一股甜蜜在馥心脑海中蔓延,她语笑颜开地拉着楚翊瑄,跟他并肩坐在榻上,与他共说情话。或许真是因为云州战事有了转机,楚翊瑄也很是高兴。连晚膳也多吃了两个汤包,共枕同眠之时,楚翊瑄终于又一次安然入睡。
隔了几日,雅歆殿那边已经陆陆续续将慕容雪瑗的东西移去了昶音殿,慕容雪瑗才是一脸忧愁地过来馥心的萱漓殿,刚进门便表示出自己不想去伊宁宫的心意,甚至还说道:“贵妃,嫔妾真且不想搬去那伊宁宫。嫔妾知道,娘娘您是对嫔妾有着猜忌的……可是,嫔妾肚里的,到底是皇上的后嗣……求娘娘给嫔妾庇佑!”
馥心分明知道这慕容雪瑗肯定会跑来找她,却没想到这慕容雪瑗竟这样沉得住气,东西都快搬完了才来找自己。她本能地笑了笑,随后对慕容雪瑗说道:“丽姐姐不必烦忧,昶音殿那边清凉爽利,皇上特意嘱咐过内务府,择选的宫人都是最温顺麻利的!丽姐姐你大约还不知道吧,皇太后也说了,有几年皇上没添皇子皇女了,对丽姐姐这一胎很是重视呢!”
慕容雪瑗茫然地看着馥心,才从她话中的潜台词明白过来,自己搬去伊宁宫的旨意,连皇太后都是同意的——可是谁不知道这伊宁宫是元嫔的天下?什么昶音殿,根本就是地府的森罗殿!她茫然的眼神登时归位,又是说道:“娘娘,嫔妾实话跟您说了吧,伊宁宫那个元嫔,是个厉害的角色!宸妃之前所有的坏点子。几乎都是她出的!嫔妾就是害怕她,才不想去昶音殿……”说着,她竟是垂泪道,“娘娘,嫔妾知道,从前在府里曾经对您大呼小叫格外不得体,嫔妾已然知道错了!”
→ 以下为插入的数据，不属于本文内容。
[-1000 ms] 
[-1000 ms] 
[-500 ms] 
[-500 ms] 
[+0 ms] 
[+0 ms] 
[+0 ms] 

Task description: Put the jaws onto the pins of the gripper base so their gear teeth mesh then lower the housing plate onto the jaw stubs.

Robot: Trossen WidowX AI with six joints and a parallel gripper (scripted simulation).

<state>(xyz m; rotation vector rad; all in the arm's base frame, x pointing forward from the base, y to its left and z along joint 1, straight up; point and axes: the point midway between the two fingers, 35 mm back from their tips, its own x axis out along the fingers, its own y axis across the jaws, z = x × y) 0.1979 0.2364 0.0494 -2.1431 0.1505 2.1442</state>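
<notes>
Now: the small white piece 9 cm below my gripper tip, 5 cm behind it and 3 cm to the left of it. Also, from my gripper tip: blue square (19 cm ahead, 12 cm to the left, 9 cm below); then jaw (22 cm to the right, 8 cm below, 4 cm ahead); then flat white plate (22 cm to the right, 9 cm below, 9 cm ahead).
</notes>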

馥心听她又提起这些陈芝麻烂谷子。不免脸色一沉道:“你在说什么?这些陈年旧事。亏你还记得清清楚楚!丽姐姐,本宫也想告诉你,让你搬去伊宁宫。也是皇太后的意思,你该是识大体一些,不要总是哭哭啼啼心生抱怨的,让新进宫的姐妹们笑话。”
慕容雪瑗这才是哀哀地止住了哭泣。听见馥心这样说,慕容雪瑗这才是绝望地说道:“贵妃。以你的意思,嫔妾是一定要进了那个火坑了?”
馥心看着她绝望失神,却又隐约浮起一丝同情来,可她又想起这慕容雪瑗的无可救药。只是叹了口气道:“伊宁宫也并非什么龙潭虎穴的,去了之后多多小心就是了。再者,我已经安排了明太医专事你这一胎。你放心,明太医照顾过本宫两胎。有他在,定保丽姐姐无虞。”
慕容雪瑗这才收了没完没了的眼泪,站起身再三谢过才是退了出去。馥心这才冲着玻璃屏风后轻咳了一声,见里面的人走出叩拜,才是缓缓说道:“不必多礼了葛太医,本宫刚才的话,我两人的话,你也听到了。”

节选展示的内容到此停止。